- IOC code: SEY
- NOC: Seychelles Olympic and Commonwealth Games Association

in Paris, France 26 July 2024 – 11 August 2024
- Competitors: 3 (2 men and 1 woman) in 2 sports
- Flag bearers: Dylan Sicobo & Khema Elizabeth
- Medals: Gold 0 Silver 0 Bronze 0 Total 0

Summer Olympics appearances (overview)
- 1980; 1984; 1988; 1992; 1996; 2000; 2004; 2008; 2012; 2016; 2020; 2024;

= Seychelles at the 2024 Summer Olympics =

Seychelles competed at the 2024 Summer Olympics in Paris from 26 July to 11 August 2024. It was the nation's tenth consecutive appearance at the Summer Olympics except for Seoul 1988, due to political actions.

==Competitors==
The following is the list of number of competitors in the Games.

| Sport | Men | Women | Total |
|---|---|---|---|
| Athletics | 1 | 0 | 1 |
| Swimming | 1 | 1 | 2 |
| Total | 2 | 1 | 3 |

==Athletics==

Seychelles sent one sprinter to compete at the 2024 Summer Olympics.

- Track events

| Athlete | Event | Preliminary |  | Heat |  | Semifinal |  | Final |  |
| Result | Rank | Result | Rank | Result | Rank | Result | Rank |
| Dylan Sicobo | Men's 100 m | 10.51 | 2 Q | 10.62 | 9 | Did not advance |  |  |  |

==Swimming==

Seychelles sent two swimmers to compete at the 2024 Paris Olympics.

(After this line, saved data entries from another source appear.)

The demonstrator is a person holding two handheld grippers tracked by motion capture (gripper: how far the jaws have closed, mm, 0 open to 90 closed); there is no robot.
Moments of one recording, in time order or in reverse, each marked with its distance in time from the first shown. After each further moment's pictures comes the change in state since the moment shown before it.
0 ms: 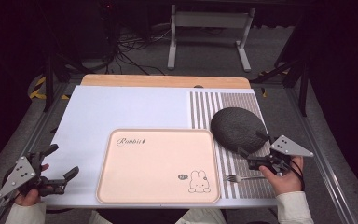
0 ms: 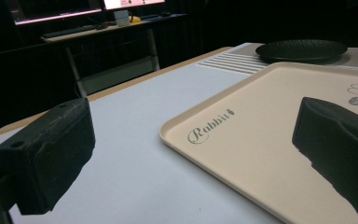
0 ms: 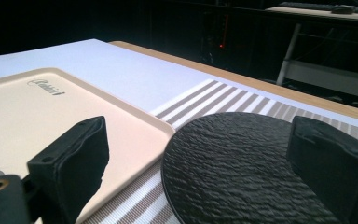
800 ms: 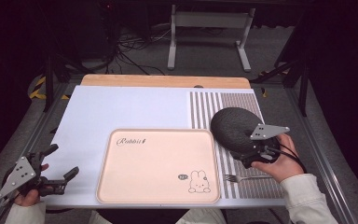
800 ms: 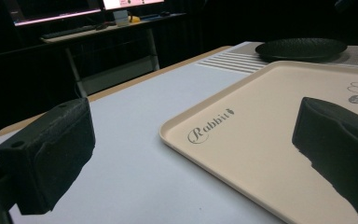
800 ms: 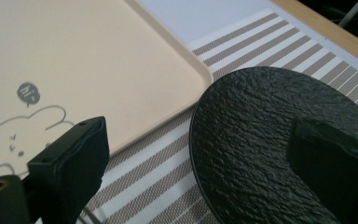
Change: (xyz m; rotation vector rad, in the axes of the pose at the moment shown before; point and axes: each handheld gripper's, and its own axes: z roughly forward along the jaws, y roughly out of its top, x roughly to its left) left arm 0.000 0.001 0.000 0.006 0.002 0.014; right arm 0.005 0.042 0.029 0.421 0.176 -0.173
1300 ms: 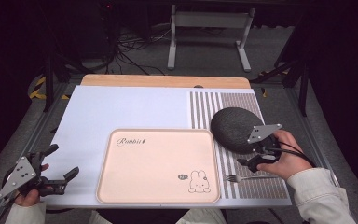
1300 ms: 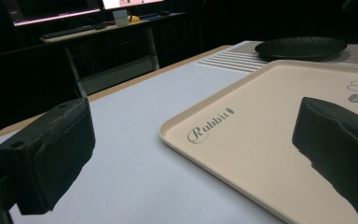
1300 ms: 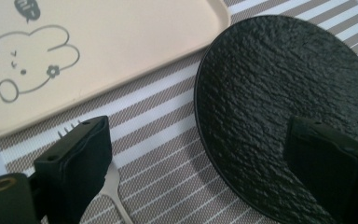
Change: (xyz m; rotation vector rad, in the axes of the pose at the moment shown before) left arm -0.001 0.000 0.000 0.001 0.000 0.002; right arm -0.002 0.008 -0.008 0.262 0.031 -0.156
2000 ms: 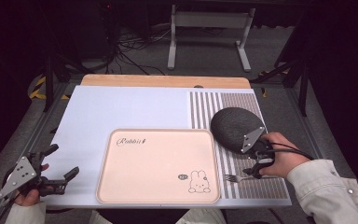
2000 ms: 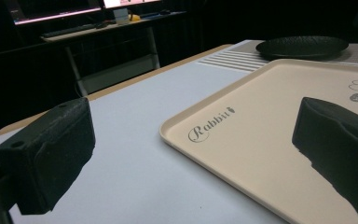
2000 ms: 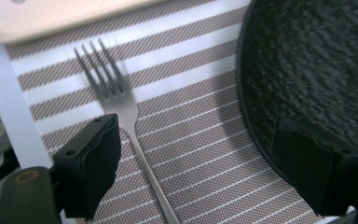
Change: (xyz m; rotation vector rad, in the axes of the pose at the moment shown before) left arm 0.001 -0.001 0.000 0.005 0.003 -0.004; right arm 0.005 0.003 0.013 0.284 0.128 -0.156
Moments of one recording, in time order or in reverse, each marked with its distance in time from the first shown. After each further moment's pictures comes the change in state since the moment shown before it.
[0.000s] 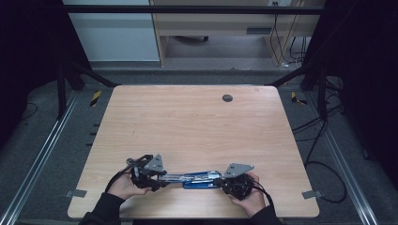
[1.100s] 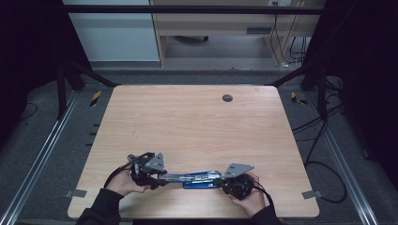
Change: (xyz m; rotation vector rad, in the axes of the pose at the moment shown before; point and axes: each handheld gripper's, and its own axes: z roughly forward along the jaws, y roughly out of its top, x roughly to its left) left arm 0.003 0.011 -0.008 0.031 -0.040 0.060; right arm 0.000 0.000 0.000 -0.002 0.002 -0.004
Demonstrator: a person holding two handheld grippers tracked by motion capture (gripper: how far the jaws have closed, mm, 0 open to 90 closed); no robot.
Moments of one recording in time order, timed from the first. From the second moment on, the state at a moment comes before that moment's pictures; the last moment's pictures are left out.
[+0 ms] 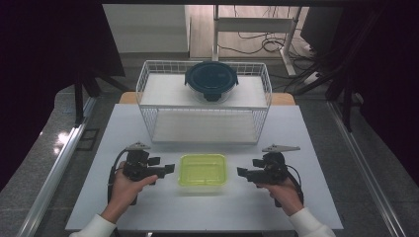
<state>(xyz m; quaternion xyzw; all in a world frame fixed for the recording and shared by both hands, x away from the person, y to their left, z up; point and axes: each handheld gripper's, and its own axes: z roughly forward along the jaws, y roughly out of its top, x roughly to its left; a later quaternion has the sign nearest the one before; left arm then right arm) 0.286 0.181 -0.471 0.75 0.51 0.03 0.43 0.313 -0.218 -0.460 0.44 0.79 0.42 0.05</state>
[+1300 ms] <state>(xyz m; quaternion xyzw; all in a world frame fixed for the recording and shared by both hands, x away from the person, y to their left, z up) 0.319 0.172 -0.515 0.69 0.54 -0.15 0.45 0.351 -0.190 -0.504 0.51 0.74 0.42 -0.12</state>
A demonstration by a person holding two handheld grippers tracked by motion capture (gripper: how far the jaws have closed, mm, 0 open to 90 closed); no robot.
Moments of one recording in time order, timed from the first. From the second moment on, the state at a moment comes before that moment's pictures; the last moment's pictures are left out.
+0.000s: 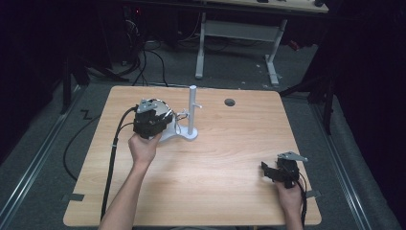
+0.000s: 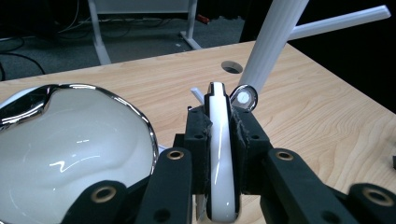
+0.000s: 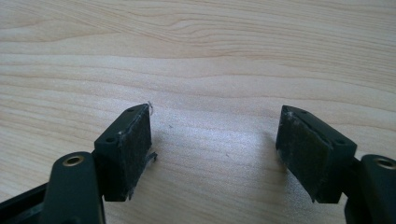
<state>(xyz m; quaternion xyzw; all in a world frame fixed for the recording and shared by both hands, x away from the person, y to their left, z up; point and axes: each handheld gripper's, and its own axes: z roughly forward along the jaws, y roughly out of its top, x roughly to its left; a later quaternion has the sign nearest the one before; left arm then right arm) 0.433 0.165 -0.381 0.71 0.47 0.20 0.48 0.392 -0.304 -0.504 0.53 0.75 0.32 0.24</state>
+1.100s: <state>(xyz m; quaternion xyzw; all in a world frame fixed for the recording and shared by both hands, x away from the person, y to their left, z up) 0.428 0.164 -0.405 0.72 0.48 0.19 0.47 0.392 -0.304 -0.504 0.53 0.75 0.32 0.24</state>
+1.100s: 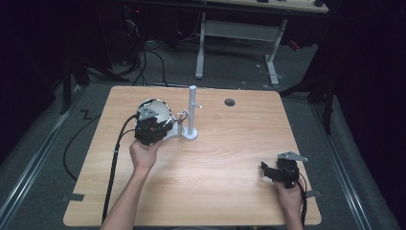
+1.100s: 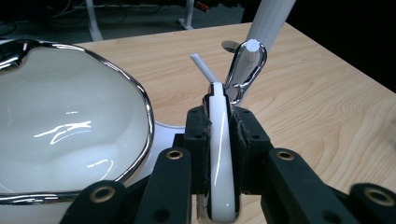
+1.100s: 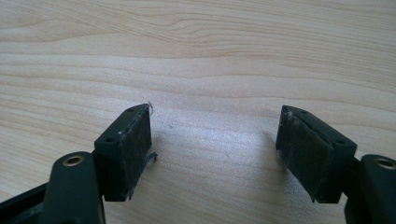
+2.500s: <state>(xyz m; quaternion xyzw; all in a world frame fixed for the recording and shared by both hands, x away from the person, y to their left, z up) 0.434 0.137 -0.445 0.75 0.48 0.17 0.42 0.392 -0.304 -0.504 0.53 0.75 0.32 0.24</state>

| Athlete | Event | Heat |  | Semifinal |  | Final |  |
| Time | Rank | Time | Rank | Time | Rank |
| Simon Bachmann | Men's 200 m medley | 2:06.48 | 22 | Did not advance |  |  |  |
| Khema Elizabeth | Women's 50 m freestyle | 28.18 | 47 | Did not advance |  |  |  |

Qualifiers for the latter rounds (Q) of all events were decided on a time only basis, therefore positions shown are overall results versus competitors in all heats.